The retooling is to deepen and sharpen edges so the newly cast coin doesn't lose sharpness. Yung-lo have shallow relief to begin with.
Here the cutting accidentally went into both the rim and the centerframe. No regular issue of Yung-lo will have that. Then there are a few other very minute evidences of tooling. These coins (assuming this is Japanese) were made as an outlet for copper production. That is, to sell copper, not to counterfeit underweight coins or adulterate alloy. In Japan there were used some wholly new-carved mother cash for Yung-lo, which are scarce to rare, and I don't have any.
Katou-sen overall are any of the many recut copies of all kinds, but most often Sung, made in Japan after copper was discovered and being smelted but before there was a national coinage.
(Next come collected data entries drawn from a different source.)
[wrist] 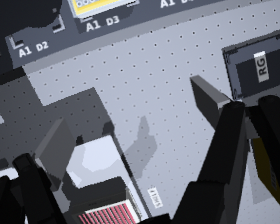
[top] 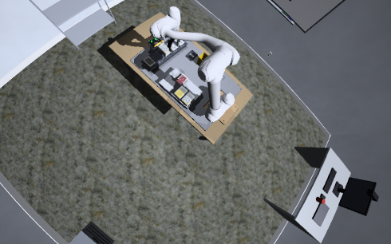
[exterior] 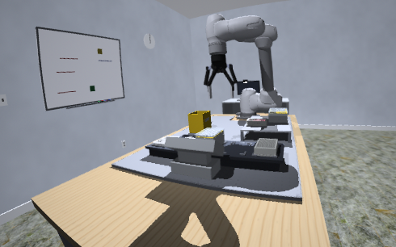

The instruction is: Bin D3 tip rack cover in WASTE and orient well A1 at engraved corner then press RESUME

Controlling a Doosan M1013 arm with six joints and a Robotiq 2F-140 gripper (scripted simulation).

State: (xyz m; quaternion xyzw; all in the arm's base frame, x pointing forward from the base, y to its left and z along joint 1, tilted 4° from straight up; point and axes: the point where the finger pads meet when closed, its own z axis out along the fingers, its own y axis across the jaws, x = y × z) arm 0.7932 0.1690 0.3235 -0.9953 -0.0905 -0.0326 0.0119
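Right now the yellow-framed tip rack is 180 mm below my hand, 160 mm ahead of it and 20 mm to the left of it. From my hand the other things lie so: yellow waste bin 320 mm to the right, 230 mm below, 230 mm behind; then raised shelf 360 mm behind, 210 mm below, 140 mm to the left; then red-topped labware item 290 mm behind, 200 mm below, 90 mm to the left.
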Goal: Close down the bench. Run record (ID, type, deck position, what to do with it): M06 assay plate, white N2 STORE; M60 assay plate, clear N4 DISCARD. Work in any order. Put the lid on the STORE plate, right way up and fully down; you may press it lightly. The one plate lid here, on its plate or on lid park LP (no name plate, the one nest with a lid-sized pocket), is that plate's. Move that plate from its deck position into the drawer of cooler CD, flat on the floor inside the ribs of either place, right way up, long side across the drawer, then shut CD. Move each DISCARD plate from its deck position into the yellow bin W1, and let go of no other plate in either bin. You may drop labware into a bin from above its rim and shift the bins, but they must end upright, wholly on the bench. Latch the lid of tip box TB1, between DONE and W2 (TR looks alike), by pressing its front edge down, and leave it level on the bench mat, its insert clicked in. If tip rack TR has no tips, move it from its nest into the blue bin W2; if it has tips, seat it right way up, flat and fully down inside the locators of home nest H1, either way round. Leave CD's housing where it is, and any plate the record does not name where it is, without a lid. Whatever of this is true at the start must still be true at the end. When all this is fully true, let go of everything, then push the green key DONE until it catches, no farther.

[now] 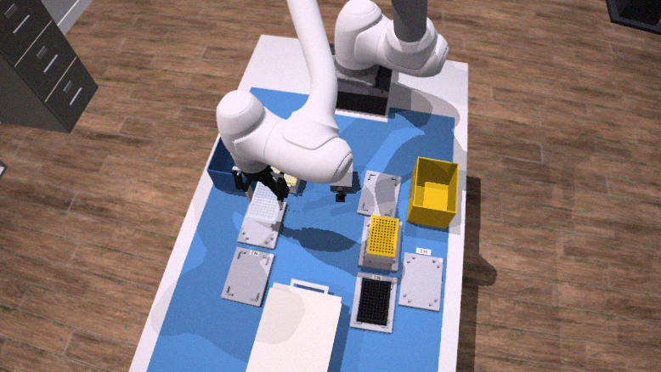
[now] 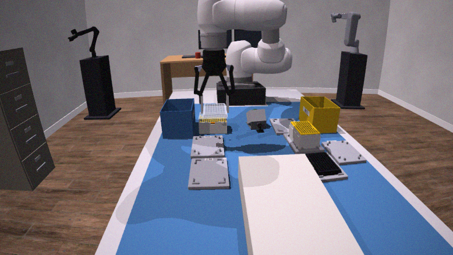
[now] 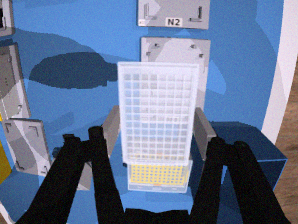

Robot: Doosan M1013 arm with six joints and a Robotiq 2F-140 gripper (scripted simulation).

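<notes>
Now: the yellow bin W1 20 cm behind my hand, 47 cm to the left of it and 13 cm below it. The rest, counted from my hand: nest N4: 1 cm ahead, 3 cm to the right, 16 cm below; then clear assay plate: 2 cm below; then tip box TB1: 16 cm behind, 2 cm to the right, 12 cm below.
</notes>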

Unlike the Yung-lo copies, they got really creative with changing the Sung cash.
This piece being non-magnetic makes it kind of an orphan, which came in a lot of 12 which could not be sold as genuine Yung-lo nor the somewhat valuable definitely Japanese pieces. So for $10 came the 8 previously discussed Vietnamese copies, 2 katou-eiraku, one shima-sen, and one worn original.